• INSTRUCTIONS TO FOLLOW
Please restate each entry exactly, without skipping any.
(SUPPLIED RECORDS)
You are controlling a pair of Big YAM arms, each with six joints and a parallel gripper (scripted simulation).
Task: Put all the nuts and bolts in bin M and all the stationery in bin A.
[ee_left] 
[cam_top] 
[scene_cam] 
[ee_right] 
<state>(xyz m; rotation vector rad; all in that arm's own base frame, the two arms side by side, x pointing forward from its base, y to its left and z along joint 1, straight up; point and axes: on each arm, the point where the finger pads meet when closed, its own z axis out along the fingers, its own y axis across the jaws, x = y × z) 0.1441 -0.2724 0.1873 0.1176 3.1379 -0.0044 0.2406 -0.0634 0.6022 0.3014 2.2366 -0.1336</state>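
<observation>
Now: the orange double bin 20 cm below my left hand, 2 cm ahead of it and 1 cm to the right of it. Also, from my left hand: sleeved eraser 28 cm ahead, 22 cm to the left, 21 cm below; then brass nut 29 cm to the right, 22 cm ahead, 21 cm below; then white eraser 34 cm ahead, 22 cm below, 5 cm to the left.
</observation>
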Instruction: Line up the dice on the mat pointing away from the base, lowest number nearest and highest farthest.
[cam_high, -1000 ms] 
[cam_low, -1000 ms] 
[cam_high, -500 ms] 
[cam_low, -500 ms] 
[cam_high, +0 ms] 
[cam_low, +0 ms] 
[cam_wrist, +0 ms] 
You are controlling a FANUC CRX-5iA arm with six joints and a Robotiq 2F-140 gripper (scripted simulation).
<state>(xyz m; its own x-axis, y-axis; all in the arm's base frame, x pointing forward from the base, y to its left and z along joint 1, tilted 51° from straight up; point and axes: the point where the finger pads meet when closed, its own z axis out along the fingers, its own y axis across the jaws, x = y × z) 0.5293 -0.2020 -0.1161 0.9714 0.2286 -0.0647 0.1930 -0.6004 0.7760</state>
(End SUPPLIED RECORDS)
• SOLUTION
You are controlling a pair of Big YAM arms, each with six joints and a parallel gripper (scripted simulation).
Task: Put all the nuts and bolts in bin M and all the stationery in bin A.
[ee_left] 
[cam_top] 
[scene_cam] 
[ee_right] 
<state>(xyz m; rotation vector rad; all in that arm's own base frame, the two arms side by side, x pointing forward from its base, y to its left and z along joint 1, straight up; point and axes: on each arm, the point where the finger pads meet when closed, its own z axis out along the fingers, its own y axis across the jaws, x = y × z) 0.1441 -0.2724 0.1873 0.1176 3.1379 -0.0044 0.2406 -0.0634 0.6022 0.3014 2.2366 -0.1336</state>
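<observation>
Now: the orange double bin 20 cm below my left hand, 2 cm ahead of it and 1 cm to the right of it. Also, from my left hand: sleeved eraser 28 cm ahead, 22 cm to the left, 21 cm below; then brass nut 29 cm to the right, 22 cm ahead, 21 cm below; then white eraser 34 cm ahead, 22 cm below, 5 cm to the left.
</observation>
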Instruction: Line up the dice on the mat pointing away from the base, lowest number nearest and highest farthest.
[cam_high, -1000 ms] 
[cam_low, -1000 ms] 
[cam_high, -500 ms] 
[cam_low, -500 ms] 
[cam_high, +0 ms] 
[cam_low, +0 ms] 
[cam_wrist, +0 ms] 
You are controlling a FANUC CRX-5iA arm with six joints and a Robotiq 2F-140 gripper (scripted simulation).
<state>(xyz m; its own x-axis, y-axis; all in the arm's base frame, x pointing forward from the base, y to its left and z along joint 1, tilted 51° from straight up; point and axes: the point where the finger pads meet when closed, its own z axis out along the fingers, its own y axis across the jaws, x = y × z) 0.5293 -0.2020 -0.1161 0.9714 0.2286 -0.0647 0.1930 -0.6004 0.7760</state>

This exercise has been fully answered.